*Dataset content*.
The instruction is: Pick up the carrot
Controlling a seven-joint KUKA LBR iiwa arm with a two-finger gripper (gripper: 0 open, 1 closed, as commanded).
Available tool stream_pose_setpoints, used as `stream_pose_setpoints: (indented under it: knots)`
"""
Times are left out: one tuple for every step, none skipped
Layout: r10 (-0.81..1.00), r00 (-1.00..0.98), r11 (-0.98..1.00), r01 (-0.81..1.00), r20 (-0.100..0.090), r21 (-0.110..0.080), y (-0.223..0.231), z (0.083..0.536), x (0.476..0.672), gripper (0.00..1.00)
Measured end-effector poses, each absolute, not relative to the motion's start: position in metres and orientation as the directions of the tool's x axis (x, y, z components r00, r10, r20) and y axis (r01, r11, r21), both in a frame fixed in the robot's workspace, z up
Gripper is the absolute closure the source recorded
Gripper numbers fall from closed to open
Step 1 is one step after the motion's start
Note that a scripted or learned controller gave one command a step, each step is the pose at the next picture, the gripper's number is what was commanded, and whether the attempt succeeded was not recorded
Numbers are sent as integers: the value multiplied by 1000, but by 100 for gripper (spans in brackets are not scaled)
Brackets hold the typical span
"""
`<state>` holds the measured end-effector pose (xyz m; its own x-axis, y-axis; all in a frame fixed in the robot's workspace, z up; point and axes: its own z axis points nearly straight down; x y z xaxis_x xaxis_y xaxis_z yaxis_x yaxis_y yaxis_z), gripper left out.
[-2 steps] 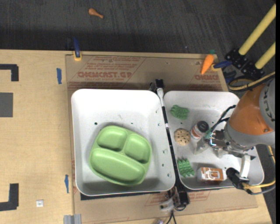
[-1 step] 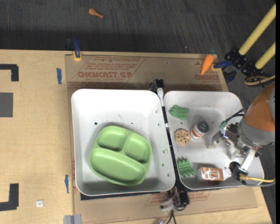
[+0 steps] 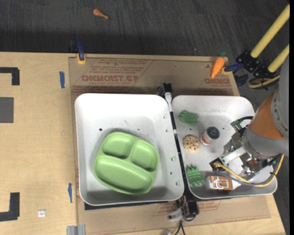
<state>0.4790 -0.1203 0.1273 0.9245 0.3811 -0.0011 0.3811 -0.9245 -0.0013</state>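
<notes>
An orange scrap (image 3: 100, 13) lies on the dark floor at the upper left of the frame, well apart from the bench. On the cardboard-topped bench (image 3: 36, 137), the left bin (image 3: 92, 110) holds a green divided plate (image 3: 126, 161), upside-up with three compartments, sitting toward the bin's lower middle. Just right of the divider between the bins, the right bin (image 3: 220, 103) holds a green leafy toy (image 3: 188, 117) near its upper left, a round cookie (image 3: 191, 143) below that, and a small dark-capped jar (image 3: 210, 134) just beside the cookie. Lower down sit a second green ridged toy (image 3: 195, 176) and, right of it, an orange-and-white carton (image 3: 222, 183) lying flat along the bin's lower edge. The carrot (image 3: 217, 67) lies outside both bins, on the cardboard above the right bin near the upper right of the frame, tilted with its green top up. The gripper (image 3: 239, 163) hangs low over the right bin's lower right part, above the carton and well apart from the carrot; whether it is spread or closed cannot be told from this angle.
</notes>
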Motion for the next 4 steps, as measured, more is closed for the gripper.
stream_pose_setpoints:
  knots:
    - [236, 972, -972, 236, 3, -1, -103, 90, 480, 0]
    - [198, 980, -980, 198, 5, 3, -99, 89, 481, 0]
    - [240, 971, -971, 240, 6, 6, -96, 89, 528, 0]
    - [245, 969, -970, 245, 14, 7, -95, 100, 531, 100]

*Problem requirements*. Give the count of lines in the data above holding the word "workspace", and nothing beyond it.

*Your response*. 2